Арнолд Таадс обставил свое появление весьма впечатляюще. Однако в тот день Инни (даже формулируя мысленно, он находил, что звучит это преувеличенно) обнаружил — причем не на собственном примере, — что между людьми может существовать дистанция, выражающая столь страшную непохожесть, что тот, кто видит ее, едва не умирает от печали. Такие вещи знакомы каждому, хотя никто не знает их наперед. Прямоходящие особи одного вида, вдобавок пользующиеся одним и тем же языком, чтобы объяснить друг другу, что их разделяет неодолимая пропасть. Кофейный стол — Инни и это заметил — сервировал полный идиот. Три тарелочки, с которых надлежало есть — «дядя» еще не объявился, — терялись среди бесконечного множества блюд с мясными деликатесами. Боже мой, во что только не превращают убиенных животных! На саксонском фарфоре с синим узором целая выставка смерти — копченая, отварная, жареная, заливная, кроваво-красная, в черно-белую клетку, сочно-розовая, тускло-белая, с мраморными прожилками, прессованная, рубленая, нарезанная ломтиками. Никакому интернату такое и не снилось. Таадс, который в этом доме выглядел совсем маленьким, стоял за отведенным ему стулом, обозревая поле битвы. Проникавший сквозь гардины теплый солнечный свет золотил белые, желтые, мягкие, твердые, пронизанные синей плесенью сыры.
— Кофе у нас сервирован на брабантский манер, — провозгласила тетя, с надеждой глядя на Таадса. Ведь все это она выставила именно ради него. Таадс молчал. Единственный его глаз обшаривал стол, беспощадно, неумолимо. И наконец, точно удар бича, прозвучал приговор:
— Послушай, Тереза, а ветчины у тебя нет?
От этого удара тетя пошатнулась, кровь бросилась ей в лицо.

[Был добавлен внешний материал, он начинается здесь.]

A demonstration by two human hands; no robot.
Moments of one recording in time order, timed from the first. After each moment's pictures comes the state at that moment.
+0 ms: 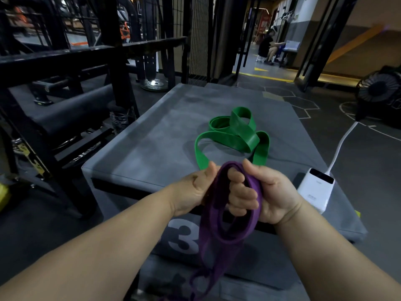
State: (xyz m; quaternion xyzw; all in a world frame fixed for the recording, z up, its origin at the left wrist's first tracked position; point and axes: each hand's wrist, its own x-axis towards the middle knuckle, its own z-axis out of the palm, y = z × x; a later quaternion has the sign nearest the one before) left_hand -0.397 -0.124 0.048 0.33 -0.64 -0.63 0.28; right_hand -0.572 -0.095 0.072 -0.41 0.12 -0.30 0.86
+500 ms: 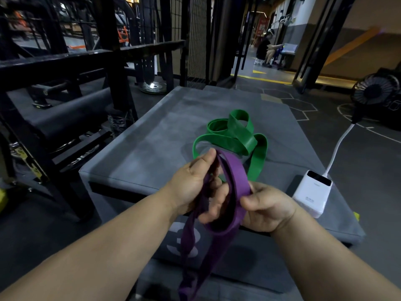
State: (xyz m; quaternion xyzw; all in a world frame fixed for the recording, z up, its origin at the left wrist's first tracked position) left_hand -0.412 -0.122 0.067 0.29 -0.50 -0.72 0.38; right_hand -0.572 -0.088 0.068 -0.52 0.12 -0.28 0.80
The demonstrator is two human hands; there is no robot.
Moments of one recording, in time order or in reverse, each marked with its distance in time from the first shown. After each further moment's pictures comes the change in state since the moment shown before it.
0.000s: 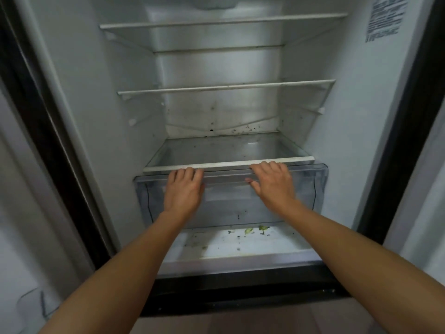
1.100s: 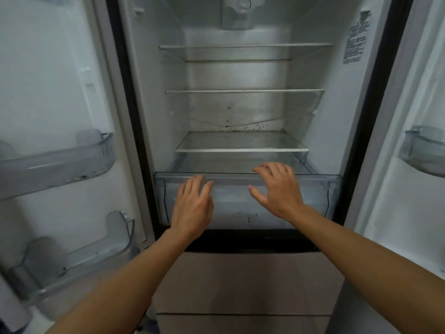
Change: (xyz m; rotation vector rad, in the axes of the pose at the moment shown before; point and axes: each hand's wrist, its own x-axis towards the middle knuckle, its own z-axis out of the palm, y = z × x) left_hand -0.147 0.036 -0.120 -0.153 0.054 -0.033; right_hand -0.099 -0.047 -0.136 0.254 0.072 -0.119
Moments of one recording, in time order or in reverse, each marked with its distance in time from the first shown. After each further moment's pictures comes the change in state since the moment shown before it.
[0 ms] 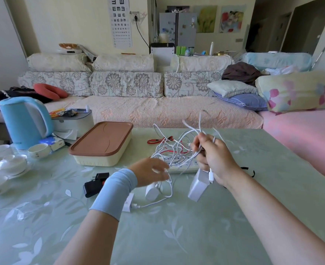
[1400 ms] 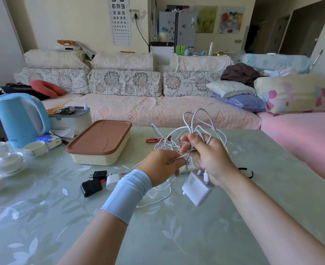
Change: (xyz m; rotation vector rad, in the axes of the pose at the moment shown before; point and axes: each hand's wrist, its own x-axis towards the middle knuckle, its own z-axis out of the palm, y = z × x) left_hand -0.004 0.039 0.013 -0.055 0.240 0.277; right_hand -0.004 -0.003 0.015 -0.052 -0.004 -0.032
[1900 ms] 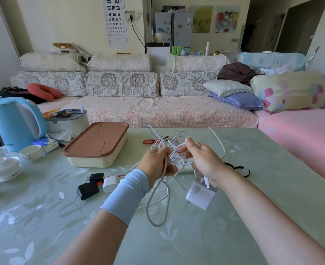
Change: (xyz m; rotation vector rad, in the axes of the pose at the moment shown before) left_hand 0.011 0.010 0.016 -0.935 0.175 -0.411; right_hand 0.003 0.007 -0.008 -0.379 0.092 0.183
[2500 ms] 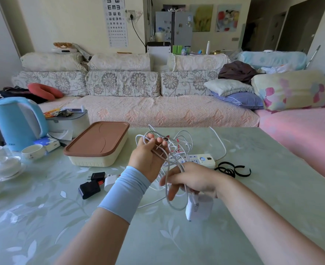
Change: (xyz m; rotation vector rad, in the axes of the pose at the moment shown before) left_hand 0.005 0.011 -0.008 -0.729 0.004 0.073; right_hand -0.021 0.005 0.011 -0.202 -0.602 0.145
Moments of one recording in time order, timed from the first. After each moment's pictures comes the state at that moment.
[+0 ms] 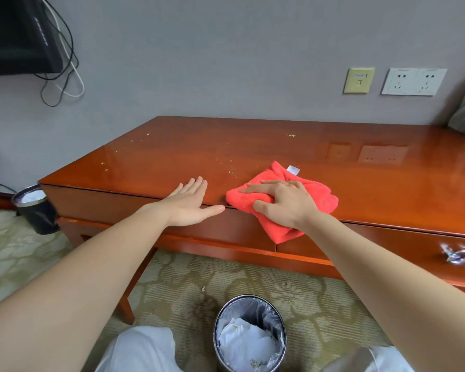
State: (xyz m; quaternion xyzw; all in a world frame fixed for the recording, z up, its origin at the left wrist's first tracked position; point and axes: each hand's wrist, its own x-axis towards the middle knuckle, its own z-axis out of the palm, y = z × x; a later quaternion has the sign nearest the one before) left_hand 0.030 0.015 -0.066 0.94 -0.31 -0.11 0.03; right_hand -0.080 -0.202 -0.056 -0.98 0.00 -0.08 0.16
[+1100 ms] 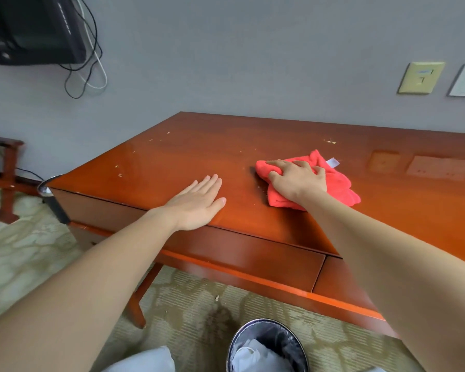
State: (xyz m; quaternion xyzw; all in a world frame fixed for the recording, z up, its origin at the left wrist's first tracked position) left_hand 0.103 0.026 -0.075 0.95 -0.31 -0.08 0.04; right_hand 0.068 -0.214 -0.052 -0.98 0.14 -0.07 0.12
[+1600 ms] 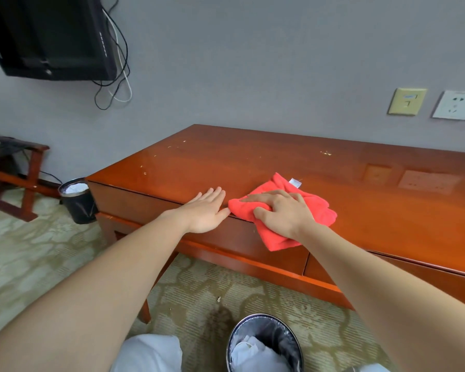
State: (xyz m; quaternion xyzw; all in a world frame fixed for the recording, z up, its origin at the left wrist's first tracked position) left_hand 0.041 0.038 -0.062 0.95 -0.28 -0.12 0.06; right_hand -0.034 -0.162 -0.053 -0.98 -0.05 -0.06 0.17
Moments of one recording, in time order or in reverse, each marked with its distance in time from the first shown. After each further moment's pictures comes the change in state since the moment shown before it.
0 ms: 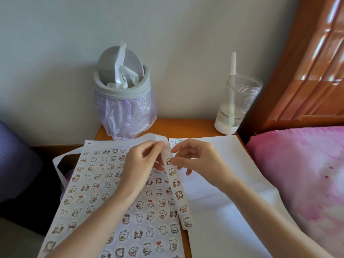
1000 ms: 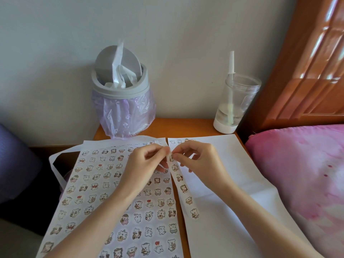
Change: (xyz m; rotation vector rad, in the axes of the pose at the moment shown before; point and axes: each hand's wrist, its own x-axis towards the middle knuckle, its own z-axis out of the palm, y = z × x) left_hand 0.001 -0.004 0.001 0.014 -0.128 -0.026; right_hand 0.000 0.011 0.006 -0.197 0.146 -0.148
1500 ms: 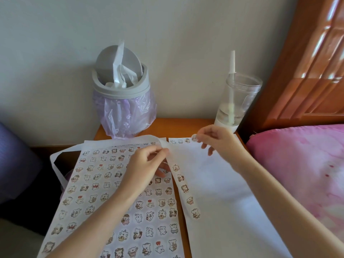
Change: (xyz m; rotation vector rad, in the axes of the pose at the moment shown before) left_hand -0.002 -0.001 0.000 0.057 0.006 -0.079; right_hand 0.030 0.020 -0.048 0.125 0.040 0.197
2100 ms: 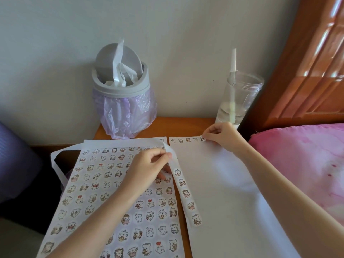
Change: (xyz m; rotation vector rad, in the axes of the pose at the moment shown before) left_hand 0.000 0.000 0.001 0.187 -0.066 -0.008; right_hand 0.043 0.035 -0.019 -0.198 0.039 0.102
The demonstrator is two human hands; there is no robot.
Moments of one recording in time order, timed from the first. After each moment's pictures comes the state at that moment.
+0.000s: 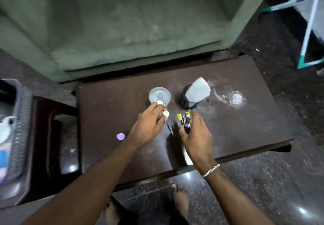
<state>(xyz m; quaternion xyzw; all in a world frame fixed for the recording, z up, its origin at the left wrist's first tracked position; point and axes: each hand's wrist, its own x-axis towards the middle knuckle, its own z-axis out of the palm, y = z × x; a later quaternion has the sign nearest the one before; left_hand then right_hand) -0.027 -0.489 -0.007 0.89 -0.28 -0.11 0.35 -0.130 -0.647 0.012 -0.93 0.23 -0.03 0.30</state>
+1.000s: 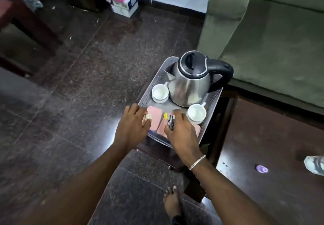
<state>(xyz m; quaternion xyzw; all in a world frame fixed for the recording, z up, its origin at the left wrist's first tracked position) -0.071 0.083 0.029 0.98 0.12 0.00 0.18 -0.025 -0.100 0.044 -0.93 -0.13 0.15 0.30</state>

Нетвердой походкой она вышла в коридор, откуда донесся долгий, глуховатый крик, который укатился наверх и исчез там за хлопнувшей дверью.

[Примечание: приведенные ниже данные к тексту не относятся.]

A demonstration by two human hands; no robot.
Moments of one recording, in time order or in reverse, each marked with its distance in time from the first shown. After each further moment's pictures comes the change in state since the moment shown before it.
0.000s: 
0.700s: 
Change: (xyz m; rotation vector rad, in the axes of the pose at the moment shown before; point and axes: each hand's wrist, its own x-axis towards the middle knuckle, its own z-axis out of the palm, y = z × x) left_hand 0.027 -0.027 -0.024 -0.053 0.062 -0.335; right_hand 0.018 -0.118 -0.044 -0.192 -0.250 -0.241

— Брабантский кофейный стол, — удовлетворенно изрек Таадс и сел. — Тошнотворное позднебургундское кривлянье. Богатые крестьяне-текстильщики до сих пор мнят себя наследниками бургундского двора. Это Нидерландская Бавария [18], парень. Кальвинисту здесь не место.
— Я думал, вы тоже были католиком, — сказал Инни.
— Выше Великих рек [19] в Нидерландах все кальвинисты. Мы не любим ни слишком обильного, ни слишком затяжного, ни слишком дорогого. А этим людям только волю дай — до трех часов проторчишь за столом.
В дверь тихонько постучали. Вошла горничная и поставила перед Таадсом тарелку ветчины.
— Угодно еще что-нибудь, сударь?
Девушка была высокая, тоненькая, с пышной грудью и подвижным актерским лицом, зеленые глаза с трудом прятали смех. Инни тотчас влюбился в нее. Позднее (о это отвратительное, глумливое «позднее», которое, похоже, распоряжалось всем, из чего складывается жизненный опыт как юридическая система) — позднее он так определит эти внезапные безрассудные влюбленности: «Физическое тут, по сути, ни при чем, от этого оно разве что скорее приобретает отчетливость. Просто вдруг осознаешь, интуитивно, мгновенно и твердо: она в порядке».
«В порядке?»
«Да. В ладу с собой. На такую, что не в ладу с собой, я нипочем не клюну. А вторая опора — в конце концов это же конструкция — то, что ты знаешь: для нее ты тоже привлекателен».